# FS: CV Maju Green Arowana 14"



## skrick (Apr 25, 2010)

Selling my CV Maju Green Arowana pristine condition and eats everything from Hikari pellets and loves prawn and smelt too very easy to feed and very nice fish REDUCED $300 pics coming comes with 
certificate originally paid 400$ under 12"
http://i729.photobucket.com/albums/ww294/skrickett/IMG_8599.jpg


----------



## Adz1 (Apr 21, 2010)

wanna trade for a couple of rays i got from charles a few months ago?
male,








female,


----------



## skrick (Apr 25, 2010)

Im trying to get enough money together for my new tank and I have too many rays right now plus a female expecting lol Thanks Though and they are pretty nice and fat you did a n ice job


----------



## hondas3000 (Apr 22, 2010)

skrick said:


> Im trying to get enough money together for my new tank and I have too many rays right now plus a female expecting lol Thanks Though and they are pretty nice and fat you did a n ice job


Your female should be due anytime now.

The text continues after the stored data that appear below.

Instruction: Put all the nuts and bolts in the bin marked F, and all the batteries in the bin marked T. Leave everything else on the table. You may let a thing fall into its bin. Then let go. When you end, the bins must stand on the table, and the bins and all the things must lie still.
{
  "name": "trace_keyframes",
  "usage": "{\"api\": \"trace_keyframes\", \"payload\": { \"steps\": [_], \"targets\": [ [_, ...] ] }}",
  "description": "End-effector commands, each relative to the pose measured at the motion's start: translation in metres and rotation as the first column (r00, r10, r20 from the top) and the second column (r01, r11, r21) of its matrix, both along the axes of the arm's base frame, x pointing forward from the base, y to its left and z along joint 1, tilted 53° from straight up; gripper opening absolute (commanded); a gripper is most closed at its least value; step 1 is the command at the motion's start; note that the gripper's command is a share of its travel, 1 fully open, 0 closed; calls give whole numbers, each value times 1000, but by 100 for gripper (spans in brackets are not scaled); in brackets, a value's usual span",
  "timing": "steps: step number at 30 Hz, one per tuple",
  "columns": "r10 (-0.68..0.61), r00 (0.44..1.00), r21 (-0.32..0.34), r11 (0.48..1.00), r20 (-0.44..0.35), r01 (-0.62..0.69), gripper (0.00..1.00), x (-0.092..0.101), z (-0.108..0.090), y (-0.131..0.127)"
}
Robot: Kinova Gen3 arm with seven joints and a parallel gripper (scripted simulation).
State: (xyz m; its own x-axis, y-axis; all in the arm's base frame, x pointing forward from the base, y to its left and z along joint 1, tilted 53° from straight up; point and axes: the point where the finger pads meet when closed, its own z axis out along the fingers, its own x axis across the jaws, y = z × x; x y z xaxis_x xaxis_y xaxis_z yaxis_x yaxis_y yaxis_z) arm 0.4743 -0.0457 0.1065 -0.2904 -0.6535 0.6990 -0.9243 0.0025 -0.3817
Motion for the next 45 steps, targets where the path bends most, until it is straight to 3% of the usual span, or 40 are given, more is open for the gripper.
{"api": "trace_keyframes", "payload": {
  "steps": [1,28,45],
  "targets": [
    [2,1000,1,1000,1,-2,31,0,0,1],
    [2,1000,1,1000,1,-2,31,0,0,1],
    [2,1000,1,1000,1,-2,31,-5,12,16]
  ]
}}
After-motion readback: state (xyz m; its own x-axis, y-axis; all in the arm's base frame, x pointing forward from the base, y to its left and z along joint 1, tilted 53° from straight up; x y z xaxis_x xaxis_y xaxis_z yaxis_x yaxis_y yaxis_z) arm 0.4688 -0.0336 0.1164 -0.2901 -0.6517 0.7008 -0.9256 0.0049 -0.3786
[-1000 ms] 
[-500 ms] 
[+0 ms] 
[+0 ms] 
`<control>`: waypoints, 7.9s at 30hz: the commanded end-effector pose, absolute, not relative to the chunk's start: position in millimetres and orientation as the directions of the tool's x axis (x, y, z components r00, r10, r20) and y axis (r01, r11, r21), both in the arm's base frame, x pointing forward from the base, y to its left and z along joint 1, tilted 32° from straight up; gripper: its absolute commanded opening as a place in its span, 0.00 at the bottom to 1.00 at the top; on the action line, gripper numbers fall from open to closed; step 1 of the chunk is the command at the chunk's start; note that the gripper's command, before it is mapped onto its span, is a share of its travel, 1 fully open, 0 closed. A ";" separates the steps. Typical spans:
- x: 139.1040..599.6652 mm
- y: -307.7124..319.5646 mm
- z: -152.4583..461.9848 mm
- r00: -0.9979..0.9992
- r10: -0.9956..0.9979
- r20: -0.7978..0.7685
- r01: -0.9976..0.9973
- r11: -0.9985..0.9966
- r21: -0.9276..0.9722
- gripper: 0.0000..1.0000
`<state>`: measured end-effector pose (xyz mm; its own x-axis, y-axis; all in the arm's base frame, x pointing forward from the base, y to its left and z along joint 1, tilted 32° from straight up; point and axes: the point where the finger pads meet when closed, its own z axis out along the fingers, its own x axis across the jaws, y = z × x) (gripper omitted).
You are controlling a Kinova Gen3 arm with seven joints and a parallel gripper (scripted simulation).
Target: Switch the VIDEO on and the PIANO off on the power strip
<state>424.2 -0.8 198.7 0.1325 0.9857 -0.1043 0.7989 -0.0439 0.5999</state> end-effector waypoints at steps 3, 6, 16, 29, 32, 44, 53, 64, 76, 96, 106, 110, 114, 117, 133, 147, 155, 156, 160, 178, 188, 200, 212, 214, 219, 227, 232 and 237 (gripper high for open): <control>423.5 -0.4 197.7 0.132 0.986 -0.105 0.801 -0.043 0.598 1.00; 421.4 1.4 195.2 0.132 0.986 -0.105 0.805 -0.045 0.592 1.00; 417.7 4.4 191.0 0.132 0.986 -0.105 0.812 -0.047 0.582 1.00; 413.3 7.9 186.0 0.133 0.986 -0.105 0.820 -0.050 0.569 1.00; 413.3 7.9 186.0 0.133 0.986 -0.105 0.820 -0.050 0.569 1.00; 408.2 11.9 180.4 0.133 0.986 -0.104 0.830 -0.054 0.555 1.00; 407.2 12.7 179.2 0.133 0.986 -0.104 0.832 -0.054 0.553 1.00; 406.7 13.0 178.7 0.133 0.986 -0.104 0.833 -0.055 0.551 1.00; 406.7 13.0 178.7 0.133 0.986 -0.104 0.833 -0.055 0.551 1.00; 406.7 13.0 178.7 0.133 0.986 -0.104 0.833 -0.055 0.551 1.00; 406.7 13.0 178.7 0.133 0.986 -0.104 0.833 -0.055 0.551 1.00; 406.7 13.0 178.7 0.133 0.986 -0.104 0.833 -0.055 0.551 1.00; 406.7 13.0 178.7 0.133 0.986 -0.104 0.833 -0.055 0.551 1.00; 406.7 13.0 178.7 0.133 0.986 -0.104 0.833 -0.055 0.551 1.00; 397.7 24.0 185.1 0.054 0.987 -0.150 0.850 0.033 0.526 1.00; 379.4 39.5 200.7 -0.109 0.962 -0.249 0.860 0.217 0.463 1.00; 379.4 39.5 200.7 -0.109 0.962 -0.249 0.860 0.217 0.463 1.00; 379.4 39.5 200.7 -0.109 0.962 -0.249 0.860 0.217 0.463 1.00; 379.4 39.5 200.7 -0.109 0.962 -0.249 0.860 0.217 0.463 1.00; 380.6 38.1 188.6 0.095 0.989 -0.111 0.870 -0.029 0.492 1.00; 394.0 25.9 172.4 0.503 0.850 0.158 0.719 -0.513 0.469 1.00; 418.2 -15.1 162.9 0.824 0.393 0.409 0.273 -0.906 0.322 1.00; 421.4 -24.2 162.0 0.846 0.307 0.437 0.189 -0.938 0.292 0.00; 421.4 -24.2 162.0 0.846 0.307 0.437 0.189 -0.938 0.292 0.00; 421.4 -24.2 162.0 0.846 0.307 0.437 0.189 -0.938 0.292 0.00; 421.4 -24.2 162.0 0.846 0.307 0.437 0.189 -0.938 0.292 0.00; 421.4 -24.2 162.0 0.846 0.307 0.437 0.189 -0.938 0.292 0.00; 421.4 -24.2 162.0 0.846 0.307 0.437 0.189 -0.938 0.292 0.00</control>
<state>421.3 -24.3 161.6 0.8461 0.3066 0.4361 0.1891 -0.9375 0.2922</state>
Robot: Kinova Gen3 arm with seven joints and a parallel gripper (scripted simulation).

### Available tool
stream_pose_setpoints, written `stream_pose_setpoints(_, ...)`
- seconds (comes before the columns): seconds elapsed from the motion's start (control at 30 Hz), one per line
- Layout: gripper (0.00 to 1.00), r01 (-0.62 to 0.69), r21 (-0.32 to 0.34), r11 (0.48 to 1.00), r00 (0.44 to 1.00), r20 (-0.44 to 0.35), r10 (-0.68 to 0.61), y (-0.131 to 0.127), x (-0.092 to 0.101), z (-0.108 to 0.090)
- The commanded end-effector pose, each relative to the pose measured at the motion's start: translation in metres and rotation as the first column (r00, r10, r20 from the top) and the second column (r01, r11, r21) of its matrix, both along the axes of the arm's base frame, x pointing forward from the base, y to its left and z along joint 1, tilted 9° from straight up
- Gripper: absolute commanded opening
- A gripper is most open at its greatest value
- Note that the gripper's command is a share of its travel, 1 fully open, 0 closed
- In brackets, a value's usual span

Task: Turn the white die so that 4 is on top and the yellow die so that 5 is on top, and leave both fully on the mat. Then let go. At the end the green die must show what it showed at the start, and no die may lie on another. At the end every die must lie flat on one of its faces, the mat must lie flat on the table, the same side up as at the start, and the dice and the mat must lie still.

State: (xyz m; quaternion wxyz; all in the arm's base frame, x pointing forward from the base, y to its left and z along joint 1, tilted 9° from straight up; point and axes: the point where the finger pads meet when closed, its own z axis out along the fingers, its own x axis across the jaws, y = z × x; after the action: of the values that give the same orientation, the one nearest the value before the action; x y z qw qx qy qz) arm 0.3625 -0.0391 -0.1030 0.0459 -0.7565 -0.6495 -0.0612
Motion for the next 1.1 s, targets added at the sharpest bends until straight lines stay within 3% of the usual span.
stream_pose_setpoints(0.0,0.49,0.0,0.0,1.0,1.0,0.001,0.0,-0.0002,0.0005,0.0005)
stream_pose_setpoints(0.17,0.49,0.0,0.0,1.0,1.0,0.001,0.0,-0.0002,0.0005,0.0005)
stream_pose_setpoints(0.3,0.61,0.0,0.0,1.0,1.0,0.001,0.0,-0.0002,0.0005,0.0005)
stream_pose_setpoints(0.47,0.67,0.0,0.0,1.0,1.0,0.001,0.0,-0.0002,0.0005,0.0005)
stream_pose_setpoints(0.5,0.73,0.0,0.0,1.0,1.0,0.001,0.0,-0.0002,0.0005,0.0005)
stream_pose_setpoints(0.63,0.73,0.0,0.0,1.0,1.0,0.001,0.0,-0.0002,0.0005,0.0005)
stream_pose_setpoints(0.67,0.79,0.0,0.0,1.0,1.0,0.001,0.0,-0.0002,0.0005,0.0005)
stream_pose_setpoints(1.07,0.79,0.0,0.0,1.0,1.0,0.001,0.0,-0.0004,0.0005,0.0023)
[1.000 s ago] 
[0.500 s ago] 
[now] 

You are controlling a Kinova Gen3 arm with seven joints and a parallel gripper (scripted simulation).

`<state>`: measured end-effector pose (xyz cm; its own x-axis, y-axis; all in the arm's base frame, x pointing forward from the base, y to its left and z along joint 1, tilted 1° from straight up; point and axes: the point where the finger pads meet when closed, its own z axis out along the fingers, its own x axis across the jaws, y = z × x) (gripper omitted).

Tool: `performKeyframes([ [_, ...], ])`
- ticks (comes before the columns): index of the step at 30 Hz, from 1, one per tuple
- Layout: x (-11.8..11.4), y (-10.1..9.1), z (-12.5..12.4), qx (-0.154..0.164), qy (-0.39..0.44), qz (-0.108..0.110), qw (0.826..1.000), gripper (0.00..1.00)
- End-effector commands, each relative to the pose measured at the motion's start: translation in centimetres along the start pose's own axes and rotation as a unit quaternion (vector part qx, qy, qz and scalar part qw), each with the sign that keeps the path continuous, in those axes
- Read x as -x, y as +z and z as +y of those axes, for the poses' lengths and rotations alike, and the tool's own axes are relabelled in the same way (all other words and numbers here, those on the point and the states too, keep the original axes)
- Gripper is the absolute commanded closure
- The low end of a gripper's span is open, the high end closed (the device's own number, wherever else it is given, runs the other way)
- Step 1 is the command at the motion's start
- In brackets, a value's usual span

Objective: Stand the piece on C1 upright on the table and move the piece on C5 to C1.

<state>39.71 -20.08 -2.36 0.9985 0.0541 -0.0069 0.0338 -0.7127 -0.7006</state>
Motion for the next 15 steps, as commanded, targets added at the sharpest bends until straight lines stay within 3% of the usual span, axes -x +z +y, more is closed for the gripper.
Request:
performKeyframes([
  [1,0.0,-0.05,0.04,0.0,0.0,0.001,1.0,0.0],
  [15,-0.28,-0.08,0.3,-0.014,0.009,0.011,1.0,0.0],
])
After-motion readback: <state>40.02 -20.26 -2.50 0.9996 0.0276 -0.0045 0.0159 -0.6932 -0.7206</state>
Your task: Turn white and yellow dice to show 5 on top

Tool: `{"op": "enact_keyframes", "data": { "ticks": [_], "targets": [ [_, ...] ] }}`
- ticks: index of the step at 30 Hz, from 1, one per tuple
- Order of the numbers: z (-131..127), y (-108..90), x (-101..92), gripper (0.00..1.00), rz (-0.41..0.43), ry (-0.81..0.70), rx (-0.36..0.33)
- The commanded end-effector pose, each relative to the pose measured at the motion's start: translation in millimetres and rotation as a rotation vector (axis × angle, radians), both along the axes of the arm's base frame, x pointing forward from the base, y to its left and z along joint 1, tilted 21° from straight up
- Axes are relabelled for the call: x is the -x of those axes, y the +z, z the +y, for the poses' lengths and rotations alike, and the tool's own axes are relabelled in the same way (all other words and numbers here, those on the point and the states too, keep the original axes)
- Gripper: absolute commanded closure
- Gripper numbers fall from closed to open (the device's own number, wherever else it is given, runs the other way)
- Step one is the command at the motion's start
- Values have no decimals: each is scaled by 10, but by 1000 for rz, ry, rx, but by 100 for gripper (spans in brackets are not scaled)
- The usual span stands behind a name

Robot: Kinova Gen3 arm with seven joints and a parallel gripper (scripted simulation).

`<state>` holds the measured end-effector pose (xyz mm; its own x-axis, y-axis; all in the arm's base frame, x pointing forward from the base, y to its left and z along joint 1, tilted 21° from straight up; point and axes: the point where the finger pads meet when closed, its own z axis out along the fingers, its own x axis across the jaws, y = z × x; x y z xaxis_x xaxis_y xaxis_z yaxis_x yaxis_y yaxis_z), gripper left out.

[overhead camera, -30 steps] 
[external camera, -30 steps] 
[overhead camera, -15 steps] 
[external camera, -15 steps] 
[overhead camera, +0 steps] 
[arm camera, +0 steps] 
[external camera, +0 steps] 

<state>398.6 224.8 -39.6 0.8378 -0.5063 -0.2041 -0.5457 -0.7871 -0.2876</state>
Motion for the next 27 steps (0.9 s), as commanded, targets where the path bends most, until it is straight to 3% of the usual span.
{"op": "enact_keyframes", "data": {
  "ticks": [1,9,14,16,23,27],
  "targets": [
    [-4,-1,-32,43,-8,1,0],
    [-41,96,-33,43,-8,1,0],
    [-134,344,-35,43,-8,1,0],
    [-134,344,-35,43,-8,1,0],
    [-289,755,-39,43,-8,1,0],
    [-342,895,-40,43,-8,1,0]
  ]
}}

If you notice she is not eating, then get ready.


----------



## Brisch (May 13, 2010)

wow, you can breed almost anything eh, Rob!


----------



## skrick (Apr 25, 2010)

She still eats like I've never seen before its kinda disturbing I think she might explode


----------



## skrick (Apr 25, 2010)

New price 300$ has to go great arowana at an amazing price vey nice emerald color appearing


----------



## skrick (Apr 25, 2010)

Arowana is sold


----------



## alex (Aug 16, 2012)

u still sell your black arowana fish where u leave or give me call 778 245 9777


----------



## Foxtail (Mar 14, 2012)

Hey Alex... Pay attention bud. First, the posts are dated, this ad is old... Second, the last post says sold, lol

Sent from my SGH-T959D using Tapatalk 2


----------



## alex (Aug 16, 2012)

where your location or can u give me phone number ?


----------



## alex (Aug 16, 2012)

ok thank buddy im verry newbie :bigsmile:


----------



## Bluebarry (Dec 26, 2010)

and pretty sure this ad was for a green aro he was selling.. not a black one.. lol..


----------